人の心理などそういう風にできている。そうヨグ=ソトースは考えているのだ。
——だけど、それでもバイジュウとミルクは屈しない。お互いがお互いを傷つけることになっても、どちらもヨグ=ソトースの意志に反して耐え抜いていた。
「だいじょうぶだよ、ミルク……。いつかきっと……レンさんがなんとかしてくれます……」
「だからそれまで」とバイジュウは優しく諭すと——。
「私を傷つけることを、躊躇わないで」
と、どこまでも穏やかな口調で溢した。笑顔でも見せるかのように緩やかな心のまま。
まるで南極基地での立場が逆転したみたいだった。ミルクにはなぜか銃口を構えているのがバイジュウ側の方に見えて仕方がない。
けれどそれはミルクには向けていない。自分の脳天にブチ込むかのような覚悟の表れ。自分がどれだけ傷つこうと耐え抜くという意志を見せていた。
「分かってる……。分かってるけど……っ!」
それでも大切な親友を自分の手で傷つけることを苦しいと思わないわけがない。何とかしてバイジュウを傷つけて仕方ない自分の武器である『未来の開拓者』を制御したくても、抵抗の意志と逆作用するように苛烈さを増してバイジュウを集中砲火していく。

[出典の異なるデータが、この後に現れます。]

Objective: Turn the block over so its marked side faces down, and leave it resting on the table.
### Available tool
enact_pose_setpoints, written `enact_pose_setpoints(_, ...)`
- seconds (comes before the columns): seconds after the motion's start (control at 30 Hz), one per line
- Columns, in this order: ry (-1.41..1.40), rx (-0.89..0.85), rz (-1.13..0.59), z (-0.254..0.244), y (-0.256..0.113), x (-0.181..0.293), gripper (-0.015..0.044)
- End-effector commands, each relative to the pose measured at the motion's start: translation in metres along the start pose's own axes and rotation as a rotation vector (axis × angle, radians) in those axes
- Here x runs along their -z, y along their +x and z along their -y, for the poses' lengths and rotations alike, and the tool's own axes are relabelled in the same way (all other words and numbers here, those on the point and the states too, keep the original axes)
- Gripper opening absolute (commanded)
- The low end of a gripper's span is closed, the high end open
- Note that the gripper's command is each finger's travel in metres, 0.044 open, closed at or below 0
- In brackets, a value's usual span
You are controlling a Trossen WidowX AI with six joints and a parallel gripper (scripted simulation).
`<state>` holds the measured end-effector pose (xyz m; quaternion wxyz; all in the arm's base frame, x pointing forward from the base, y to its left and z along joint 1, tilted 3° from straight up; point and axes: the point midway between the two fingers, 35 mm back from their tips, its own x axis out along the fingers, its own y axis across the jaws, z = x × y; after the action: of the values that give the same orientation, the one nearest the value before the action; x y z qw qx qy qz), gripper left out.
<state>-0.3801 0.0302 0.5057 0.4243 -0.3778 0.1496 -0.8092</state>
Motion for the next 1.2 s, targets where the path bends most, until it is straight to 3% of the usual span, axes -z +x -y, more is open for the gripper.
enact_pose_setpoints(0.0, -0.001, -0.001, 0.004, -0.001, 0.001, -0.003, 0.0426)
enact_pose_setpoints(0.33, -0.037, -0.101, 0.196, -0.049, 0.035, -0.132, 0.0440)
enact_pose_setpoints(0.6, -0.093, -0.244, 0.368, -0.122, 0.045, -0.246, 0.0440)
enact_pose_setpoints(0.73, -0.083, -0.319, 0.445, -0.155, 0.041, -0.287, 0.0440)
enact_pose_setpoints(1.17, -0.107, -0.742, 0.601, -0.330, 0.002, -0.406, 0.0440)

やがて、心臓さえも撃ち貫いた。耐えるとか、そういう忍耐の話ではない激痛と意識の乱れがバイジュウを襲っているに違いない。今にも眠りたくて仕方ないはずなのに、それでもバイジュウは何もしないままただただ意識を保ってミルクを見つめ続ける。
けれどここは意識だけが構成された世界。
どれだけ生命として致命的な怪我を負おうとも、その意識が途切れない限り、人としてどれほど惨めで残酷な姿に成ろうとも命を保ち続ける。故にバイジュウはまだ倒れない。倒れるわけにはいかない。
本当にバイジュウは強くなった——。
あんな鉄面皮みたいな無愛想に見えながら、どこか抜けているところがあって、南極での僅かな付き合いであるミルク以外の部隊の人々も巻き込みたくないと考えてしまうほどに優しい子だったのに『ほんのちょっと』——ミルクにとってもバイジュウにとっても長すぎる『ちょっと』の間に、彼女はここまで強くなっていたんだ。
——だったら、私は信じちゃうよ。信じ続けちゃうよ。
——バイジュウちゃんなら耐えきっちゃうって。
——いくらでも私のことは嫌いになっていいから、どんなに痛くても『守護者』になんかなっちゃダメだよ。
《どうも、このままだと埒が開かないな。こうなったらレンという奴の方を何とかするか》
その二人の心情の移り変わりをヨグ=ソトースはすぐに察したのだろう。酷く凍てついた声色でそう呟くと、瞬間的に暗闇の世界に一つの亀裂と暴風を舞い込んだ。
まるで嵐が壁を打ち破るかのような荒さであり、同時にそれがこの世界におけるヨグ=ソトースが見せる力の片鱗でもある。
バイジュウとミルクは今度は何を起こす気だと警戒心を募られて、その暴風と亀裂の先に生まれた一筋の光に目を凝らす。そこには驚きの人物が眠っていた。
少女だ。金髪の少女だ。髪にはゼンマイを巻くような道具を模した髪留めがある。
その少女を二人は知っている。
バイジュウは記録で見たことがあるし、あの顔つきはニュースで何度か見たことある。なにせ『ニューモリダス』にいる権力者の娘でもあるのだから。そしてその娘を主人とする『あるメイド』とも交友関係を持っているのだから。
ミルクはこの世界に囚われてから知り合った。
歳下なのにやたらと聡明で達観的だ。いつも子供らしくない笑顔を浮かべ、先を見通すような見聞は、まるで『未来』でも見通してると錯覚するほどの説得力があるほどに。
その少女の名は——。レンも知っている——。